Knowledge of PPIs is becoming increasingly more important, which has prompted the development of computational methods. Though many approaches have been developed to solve this problem, the effectiveness and robustness of previous prediction models can still be improved. In this study, we explore a novel method using an RVM classifier combined with Local Phase Quantization and a Position Specific Scoring Matrix. From the experimental results, it can be seen that the prediction accuracy of the proposed method is obviously higher than those of previous methods. It is a very promising and useful support tool for future proteomics research.

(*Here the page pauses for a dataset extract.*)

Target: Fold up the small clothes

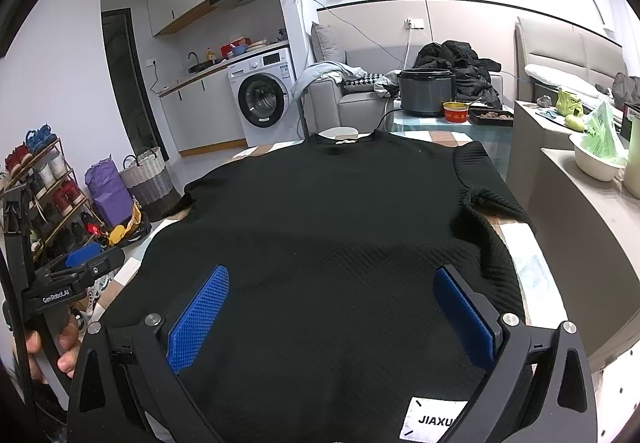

The main improvements of the proposed method come from adopting an effective feature extraction method that can capture useful evolutionary information. Moreover, the results showed that PCA significantly improves the prediction accuracy by integrating the useful information and reducing the influence of noise. In addition, the experimental results show that the RVM model is suitable for predicting PPIs. In conclusion, the proposed method is an efficient, reliable, and powerful prediction model and can be a useful tool for future proteomics research.

Competing Interests

The authors declare that there are no competing interests regarding the publication of this paper.

Authors' Contributions

The authors wish it to be known that, in their opinion, Ji-Yong An and Zhu-Hong You should be regarded as joint first authors.